• _INSTRUCTIONS FOR THE TASK_: Each entry needs to be reproduced exactly as it is.

+++ GIVEN ENTRIES +++

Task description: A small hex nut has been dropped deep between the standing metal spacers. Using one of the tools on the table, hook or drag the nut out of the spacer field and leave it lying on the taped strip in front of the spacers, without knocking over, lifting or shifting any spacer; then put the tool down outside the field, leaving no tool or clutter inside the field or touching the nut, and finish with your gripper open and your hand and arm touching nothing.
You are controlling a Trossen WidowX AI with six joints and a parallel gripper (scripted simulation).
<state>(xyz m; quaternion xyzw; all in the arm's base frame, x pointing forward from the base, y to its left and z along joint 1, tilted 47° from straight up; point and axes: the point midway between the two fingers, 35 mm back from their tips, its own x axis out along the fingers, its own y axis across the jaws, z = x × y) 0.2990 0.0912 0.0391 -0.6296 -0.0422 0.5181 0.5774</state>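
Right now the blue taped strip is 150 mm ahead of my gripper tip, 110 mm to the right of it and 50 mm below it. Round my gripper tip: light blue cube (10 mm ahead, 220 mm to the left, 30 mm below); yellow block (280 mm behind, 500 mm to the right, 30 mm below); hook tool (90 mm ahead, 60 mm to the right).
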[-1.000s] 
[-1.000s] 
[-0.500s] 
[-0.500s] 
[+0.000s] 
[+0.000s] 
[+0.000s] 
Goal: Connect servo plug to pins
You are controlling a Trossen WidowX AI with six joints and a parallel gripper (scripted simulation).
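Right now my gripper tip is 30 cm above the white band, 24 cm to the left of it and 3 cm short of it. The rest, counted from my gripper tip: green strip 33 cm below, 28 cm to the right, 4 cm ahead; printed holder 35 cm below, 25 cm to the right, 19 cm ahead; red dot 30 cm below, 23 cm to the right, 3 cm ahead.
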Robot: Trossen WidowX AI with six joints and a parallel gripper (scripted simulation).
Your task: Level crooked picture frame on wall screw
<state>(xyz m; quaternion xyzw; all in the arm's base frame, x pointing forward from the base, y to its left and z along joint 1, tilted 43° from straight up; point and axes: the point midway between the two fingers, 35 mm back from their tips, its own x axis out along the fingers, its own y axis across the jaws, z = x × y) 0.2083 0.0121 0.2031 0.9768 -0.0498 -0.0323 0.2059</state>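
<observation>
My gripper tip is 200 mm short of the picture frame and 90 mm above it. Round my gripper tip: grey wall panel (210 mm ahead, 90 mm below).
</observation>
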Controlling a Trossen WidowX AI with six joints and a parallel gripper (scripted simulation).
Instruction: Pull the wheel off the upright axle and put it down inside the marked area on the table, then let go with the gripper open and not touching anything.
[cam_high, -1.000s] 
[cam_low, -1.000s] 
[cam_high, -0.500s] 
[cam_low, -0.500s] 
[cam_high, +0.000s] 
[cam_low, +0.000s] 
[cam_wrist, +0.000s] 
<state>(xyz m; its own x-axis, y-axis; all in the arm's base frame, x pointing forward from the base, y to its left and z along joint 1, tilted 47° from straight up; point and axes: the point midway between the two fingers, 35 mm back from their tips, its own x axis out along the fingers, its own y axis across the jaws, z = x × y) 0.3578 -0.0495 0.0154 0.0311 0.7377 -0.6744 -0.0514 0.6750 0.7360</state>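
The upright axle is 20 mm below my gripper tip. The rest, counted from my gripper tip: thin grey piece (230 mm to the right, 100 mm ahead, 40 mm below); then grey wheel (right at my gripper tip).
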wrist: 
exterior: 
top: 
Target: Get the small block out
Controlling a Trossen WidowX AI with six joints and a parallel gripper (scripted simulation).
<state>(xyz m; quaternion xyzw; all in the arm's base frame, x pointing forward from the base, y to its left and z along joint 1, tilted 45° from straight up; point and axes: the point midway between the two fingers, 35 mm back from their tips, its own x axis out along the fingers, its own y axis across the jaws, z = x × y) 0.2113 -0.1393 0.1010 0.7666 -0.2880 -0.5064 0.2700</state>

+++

• _RESULT_:
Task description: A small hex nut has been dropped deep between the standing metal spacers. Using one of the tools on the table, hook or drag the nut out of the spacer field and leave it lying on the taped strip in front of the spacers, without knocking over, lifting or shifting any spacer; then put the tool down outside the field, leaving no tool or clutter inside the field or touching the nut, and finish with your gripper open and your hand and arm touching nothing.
You are controlling a Trossen WidowX AI with six joints and a parallel gripper (scripted simulation).
<state>(xyz m; quaternion xyzw; all in the arm's base frame, x pointing forward from the base, y to its left and z along joint 1, tilted 47° from straight up; point and axes: the point midway between the two fingers, 35 mm back from their tips, its own x axis out along the fingers, its own y axis across the jaws, z = x × y) 0.2990 0.0912 0.0391 -0.6296 -0.0422 0.5181 0.5774</state>
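Right now the blue taped strip is 150 mm ahead of my gripper tip, 110 mm to the right of it and 50 mm below it. Round my gripper tip: light blue cube (10 mm ahead, 220 mm to the left, 30 mm below); yellow block (280 mm behind, 500 mm to the right, 30 mm below); hook tool (90 mm ahead, 60 mm to the right).
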[-1.000s] 
[-1.000s] 
[-0.500s] 
[-0.500s] 
[+0.000s] 
[+0.000s] 
[+0.000s] 
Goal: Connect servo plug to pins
You are controlling a Trossen WidowX AI with six joints and a parallel gripper (scripted simulation).
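Right now my gripper tip is 30 cm above the white band, 24 cm to the left of it and 3 cm short of it. The rest, counted from my gripper tip: green strip 33 cm below, 28 cm to the right, 4 cm ahead; printed holder 35 cm below, 25 cm to the right, 19 cm ahead; red dot 30 cm below, 23 cm to the right, 3 cm ahead.
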Robot: Trossen WidowX AI with six joints and a parallel gripper (scripted simulation).
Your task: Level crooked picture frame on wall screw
<state>(xyz m; quaternion xyzw; all in the arm's base frame, x pointing forward from the base, y to its left and z along joint 1, tilted 43° from straight up; point and axes: the point midway between the two fingers, 35 mm back from their tips, its own x axis out along the fingers, its own y axis across the jaws, z = x × y) 0.2083 0.0121 0.2031 0.9768 -0.0498 -0.0323 0.2059</state>
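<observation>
My gripper tip is 200 mm short of the picture frame and 90 mm above it. Round my gripper tip: grey wall panel (210 mm ahead, 90 mm below).
</observation>
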Controlling a Trossen WidowX AI with six joints and a parallel gripper (scripted simulation).
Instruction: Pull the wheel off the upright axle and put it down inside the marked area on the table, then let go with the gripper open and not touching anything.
[cam_high, -1.000s] 
[cam_low, -1.000s] 
[cam_high, -0.500s] 
[cam_low, -0.500s] 
[cam_high, +0.000s] 
[cam_low, +0.000s] 
[cam_wrist, +0.000s] 
<state>(xyz m; its own x-axis, y-axis; all in the arm's base frame, x pointing forward from the base, y to its left and z along joint 1, tilted 47° from straight up; point and axes: the point midway between the two fingers, 35 mm back from their tips, its own x axis out along the fingers, its own y axis across the jaws, z = x × y) 0.3578 -0.0495 0.0154 0.0311 0.7377 -0.6744 -0.0514 0.6750 0.7360</state>
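The upright axle is 20 mm below my gripper tip. The rest, counted from my gripper tip: thin grey piece (230 mm to the right, 100 mm ahead, 40 mm below); then grey wheel (right at my gripper tip).
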wrist: 
exterior: 
top: 
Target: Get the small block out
Controlling a Trossen WidowX AI with six joints and a parallel gripper (scripted simulation).
<state>(xyz m; quaternion xyzw; all in the arm's base frame, x pointing forward from the base, y to its left and z along joint 1, tilted 45° from straight up; point and axes: the point midway between the two fingers, 35 mm back from their tips, its own x axis out along the fingers, its own y axis across the jaws, z = x × y) 0.2113 -0.1393 0.1010 0.7666 -0.2880 -0.5064 0.2700</state>

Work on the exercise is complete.